{x}
blog image

Peeking Iterator

Design an iterator that supports the peek operation on an existing iterator in addition to the hasNext and the next operations.

Implement the PeekingIterator class:

  • PeekingIterator(Iterator<int> nums) Initializes the object with the given integer iterator iterator.
  • int next() Returns the next element in the array and moves the pointer to the next element.
  • boolean hasNext() Returns true if there are still elements in the array.
  • int peek() Returns the next element in the array without moving the pointer.

Note: Each language may have a different implementation of the constructor and Iterator, but they all support the int next() and boolean hasNext() functions.

 

Example 1:

Input
["PeekingIterator", "next", "peek", "next", "next", "hasNext"]
[[[1, 2, 3]], [], [], [], [], []]
Output
[null, 1, 2, 2, 3, false]

Explanation
PeekingIterator peekingIterator = new PeekingIterator([1, 2, 3]); // [1,2,3]
peekingIterator.next();    // return 1, the pointer moves to the next element [1,2,3].
peekingIterator.peek();    // return 2, the pointer does not move [1,2,3].
peekingIterator.next();    // return 2, the pointer moves to the next element [1,2,3]
peekingIterator.next();    // return 3, the pointer moves to the next element [1,2,3]
peekingIterator.hasNext(); // return False

 

Constraints:

  • 1 <= nums.length <= 1000
  • 1 <= nums[i] <= 1000
  • All the calls to next and peek are valid.
  • At most 1000 calls will be made to next, hasNext, and peek.

 

Follow up: How would you extend your design to be generic and work with all types, not just integer?

Solution Explanation

This problem requires designing a PeekingIterator class that extends the functionality of a standard iterator by adding a peek() method. The peek() method allows retrieving the next element without advancing the iterator. The solution involves storing a peeked element and a boolean flag to track whether an element has been peeked.

Approach

The core idea is to maintain an additional variable to store the "peeked" element and a boolean flag to indicate whether a peek operation has already been performed.
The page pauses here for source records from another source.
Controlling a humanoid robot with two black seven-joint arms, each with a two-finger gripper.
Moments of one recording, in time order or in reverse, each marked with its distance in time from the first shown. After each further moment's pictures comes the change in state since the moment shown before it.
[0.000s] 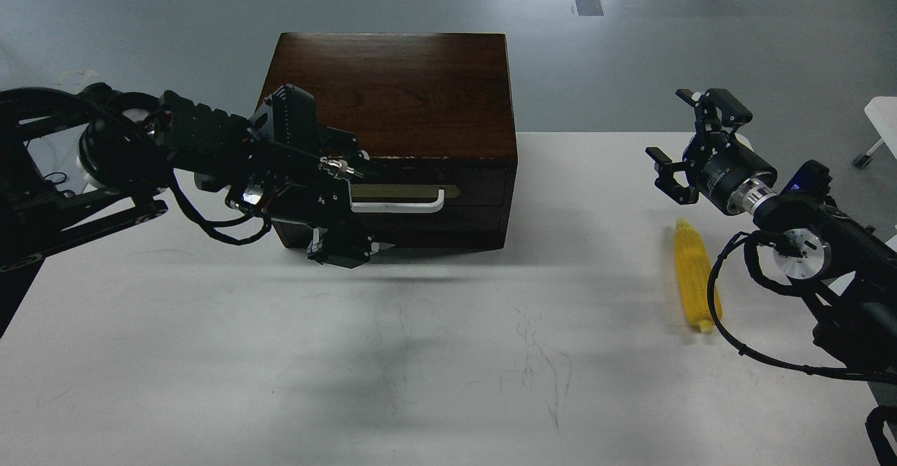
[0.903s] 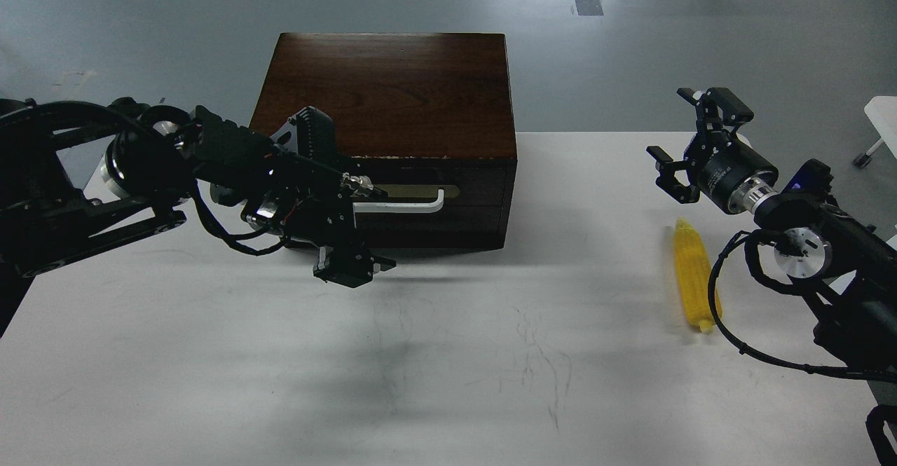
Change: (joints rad) left arm 0.026 -0.054 0.015 0.033 0.000 -0.095 0.000; right arm 0.003 -0.001 0.000 -0.003 0.000 -0.002 0.000
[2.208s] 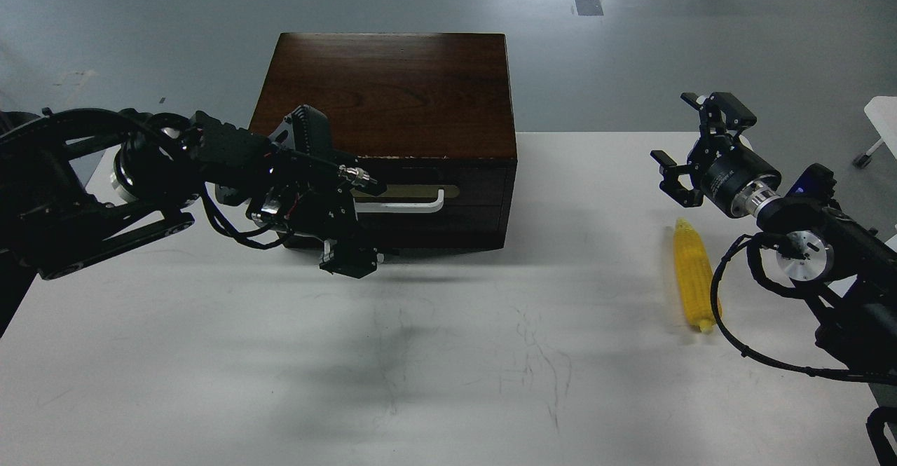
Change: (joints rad) left arm 0.060 -0.037 -0.046 0.092 0.000 0.060 0.000; right arm -0.005 0.003 0.000 -0.017 0.000 0.000 0.000
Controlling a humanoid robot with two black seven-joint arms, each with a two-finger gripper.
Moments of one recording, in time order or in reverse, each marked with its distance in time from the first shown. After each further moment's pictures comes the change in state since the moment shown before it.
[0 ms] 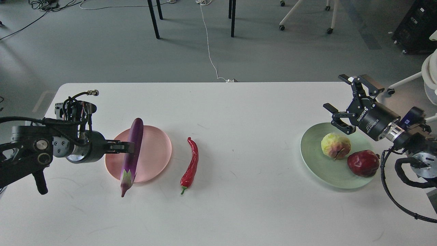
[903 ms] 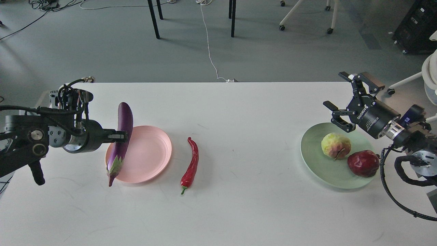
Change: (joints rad) left arm -0.047 0.021 0.009 -0.011 -0.011 0.000 0.013; right arm 0.006 0.004 0.002 -0.004 0.001 0.000 0.000
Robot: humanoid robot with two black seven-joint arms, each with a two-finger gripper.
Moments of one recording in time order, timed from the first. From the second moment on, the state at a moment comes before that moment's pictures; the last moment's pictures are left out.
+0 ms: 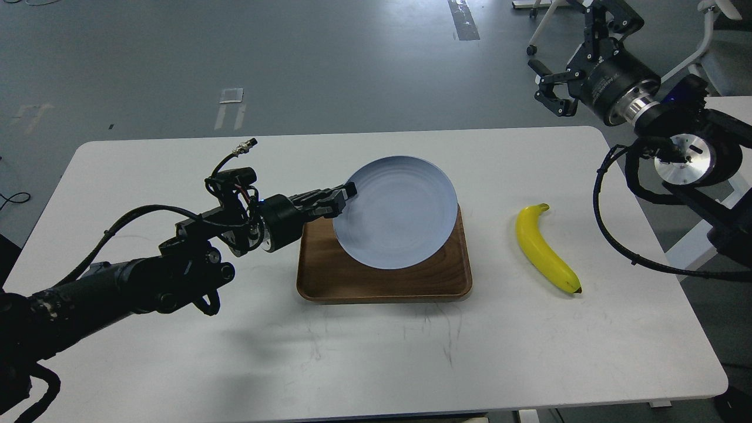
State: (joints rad) left arm -0.87 0.24 -0.13 -0.84 1.22 0.11 -0.49; right arm 0.95 -0.65 0.49 1.11 0.13 0.10 0.20
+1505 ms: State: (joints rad) left arm -0.88 0.15 0.01 -0.58 1.22 0.11 -0.49; right arm 0.95 -0.66 0.48 1.12 0.13 0.09 0.20
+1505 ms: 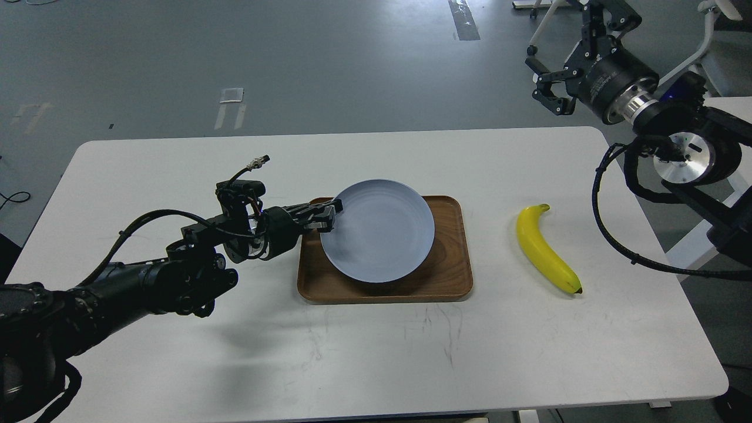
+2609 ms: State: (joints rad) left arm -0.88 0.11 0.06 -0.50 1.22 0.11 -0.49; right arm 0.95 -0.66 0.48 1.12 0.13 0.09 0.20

  1. Constructor: The constructor initializes the PeekingIterator with the given iterator. It also initializes a has_peeked flag to False and peeked_element to None.

  2. peek() method: If has_peeked is False, it calls the iterator's next() method to get the next element, stores it in peeked_element, and sets has_peeked to True. Then it returns the peeked_element.
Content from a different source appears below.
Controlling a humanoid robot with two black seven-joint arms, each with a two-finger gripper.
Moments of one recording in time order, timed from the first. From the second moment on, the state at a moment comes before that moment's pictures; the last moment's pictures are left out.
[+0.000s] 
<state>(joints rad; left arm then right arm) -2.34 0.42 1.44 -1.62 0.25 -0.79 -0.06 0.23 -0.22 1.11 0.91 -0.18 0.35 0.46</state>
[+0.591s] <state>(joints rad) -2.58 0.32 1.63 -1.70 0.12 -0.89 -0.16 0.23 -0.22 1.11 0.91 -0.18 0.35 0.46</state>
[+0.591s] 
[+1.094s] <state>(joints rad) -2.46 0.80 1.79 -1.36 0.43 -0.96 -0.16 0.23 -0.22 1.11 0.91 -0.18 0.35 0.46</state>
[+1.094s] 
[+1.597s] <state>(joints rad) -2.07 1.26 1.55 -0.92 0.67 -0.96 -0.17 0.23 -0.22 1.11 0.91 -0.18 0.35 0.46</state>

  3. next() method: If has_peeked is True, it means a peek operation was performed earlier. It returns the peeked_element, resets has_peeked to False, and sets peeked_element back to None. Otherwise, it directly calls the iterator's next() method and returns the result.
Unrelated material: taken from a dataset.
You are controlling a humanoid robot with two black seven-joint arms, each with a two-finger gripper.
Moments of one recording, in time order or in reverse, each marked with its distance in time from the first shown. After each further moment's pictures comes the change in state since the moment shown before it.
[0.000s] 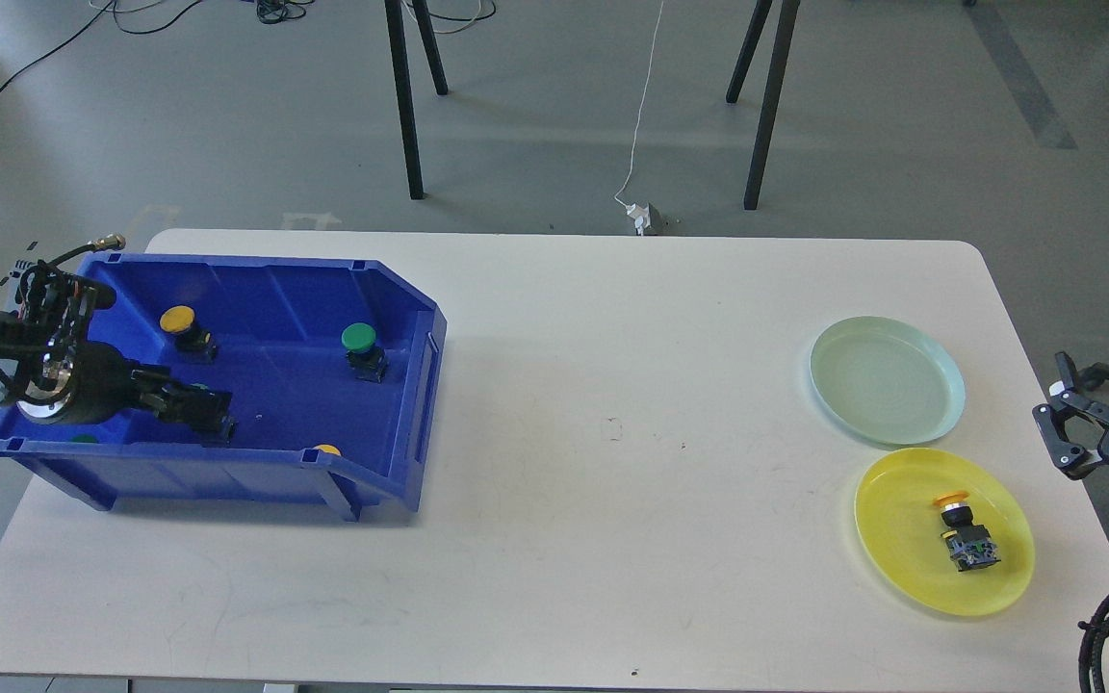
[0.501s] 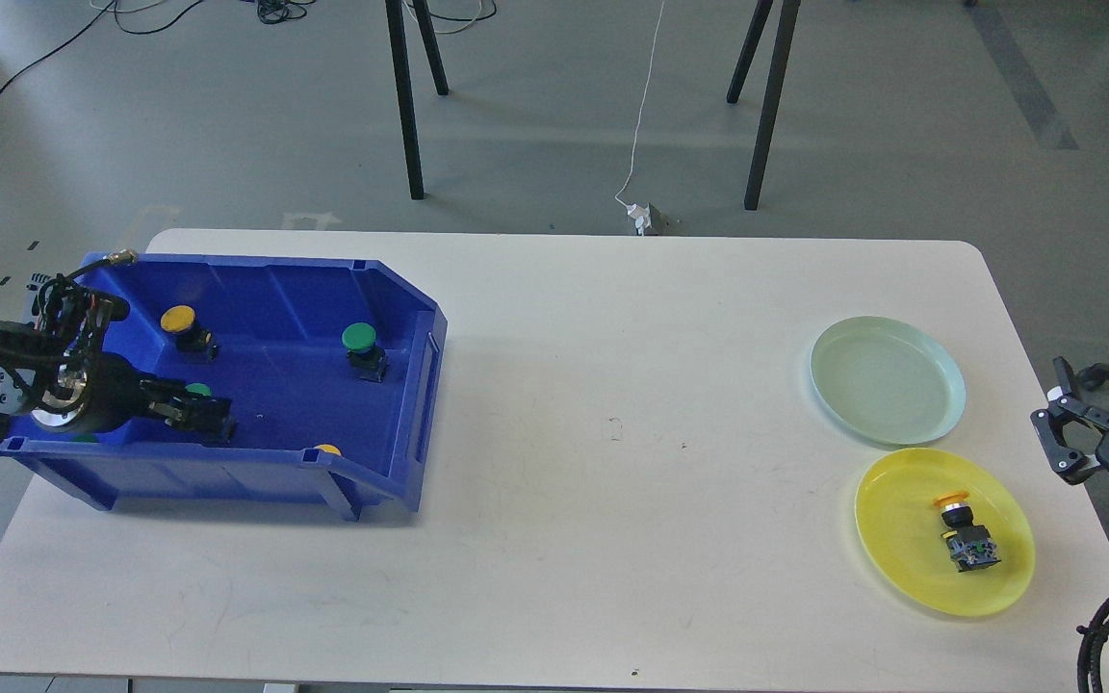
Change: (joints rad) left arm 0.017 -0.054 0.007 0.069 0.000 0.010 0.000; right arm -0.005 0.003 -0.004 -0.004 0.000 0.000 0.000
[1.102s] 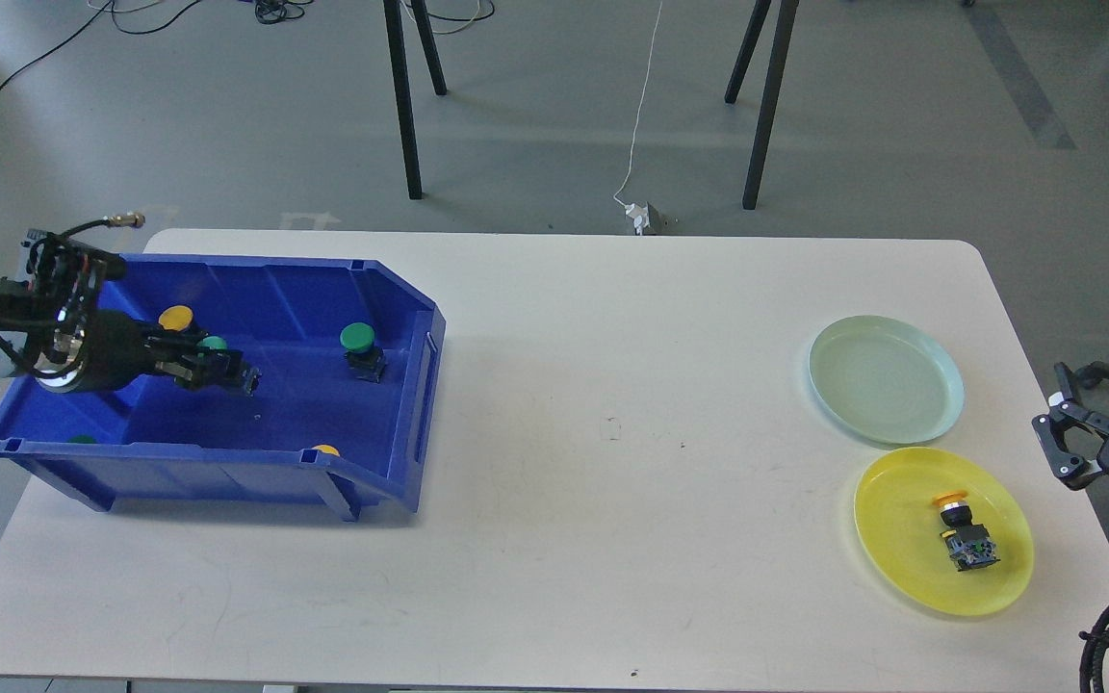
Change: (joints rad) left arm -0.098 0.200 -0.136 -0.341 -0.068 -0.011 0.000; right arm 0.003 -0.016 -0.002 -0.002 -0.024 0.000 -0.001
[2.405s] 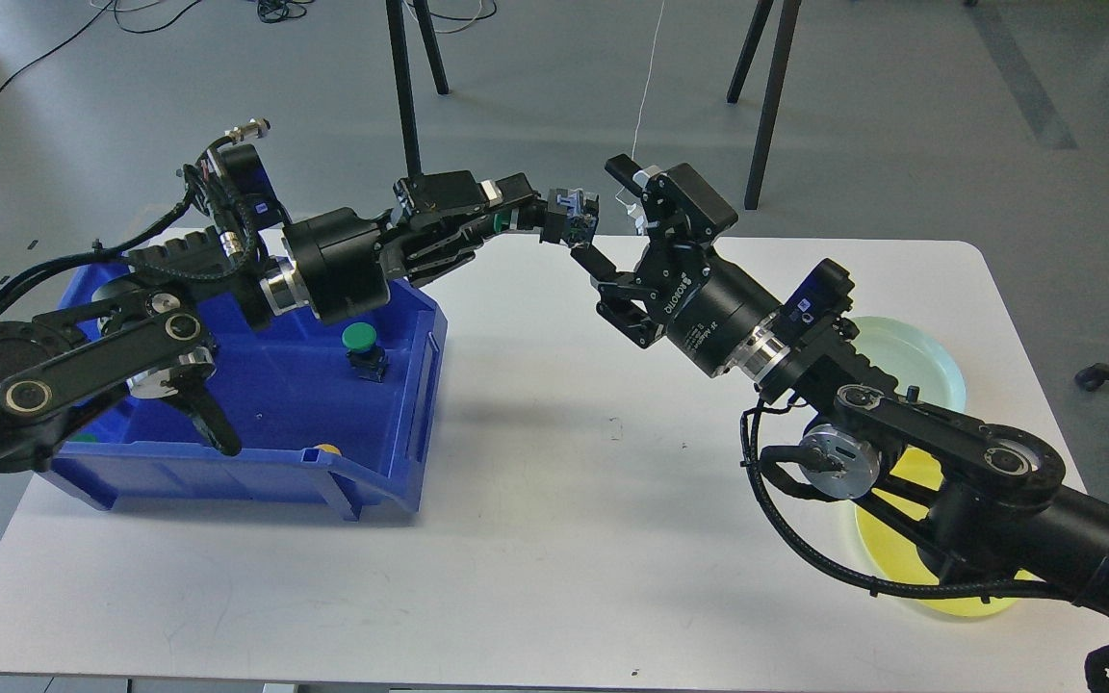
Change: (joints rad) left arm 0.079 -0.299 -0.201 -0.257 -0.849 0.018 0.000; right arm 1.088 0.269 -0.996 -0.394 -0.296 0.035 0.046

  4. hasNext() method: This method checks if either has_peeked is True (meaning there's a peeked element) or the iterator has more elements using its hasNext() method.

Code Explanation (Python3)

class PeekingIterator:
    def __init__(self, iterator):
        self.iterator = iterator
        self.has_peeked = False
        self.peeked_element = None
 
    def peek(self):
        if not self.has_peeked:
            self.peeked_element = self.iterator.next()
            self.has_peeked = True
        return self.peeked_element
 
    def next(self):
        if not self.has_peeked:
            return self.iterator.next()
        result = self.peeked_element
        self.has_peeked = False
        self.peeked_element = None
        return result
 
    def hasNext(self):
        return self.has_peeked or self.iterator.hasNext()

The code in other languages (Java, C++, Go) follows the same logic, adapting the syntax and data structures to the respective languages.

Time and Space Complexity

  • Time Complexity:

    • __init__: O(1) - Constant time initialization.
    • peek(): O(1) - Constant time peek operation (at most one call to next()).
    • next(): O(1) - Constant time to return the next element.
    • hasNext(): O(1) - Constant time to check for next element.

  • Space Complexity: O(1) - Constant extra space is used to store has_peeked and peeked_element. The space usage doesn't depend on the input size.

The solution efficiently provides the peeking functionality without significantly impacting the time or space complexity of the original iterator.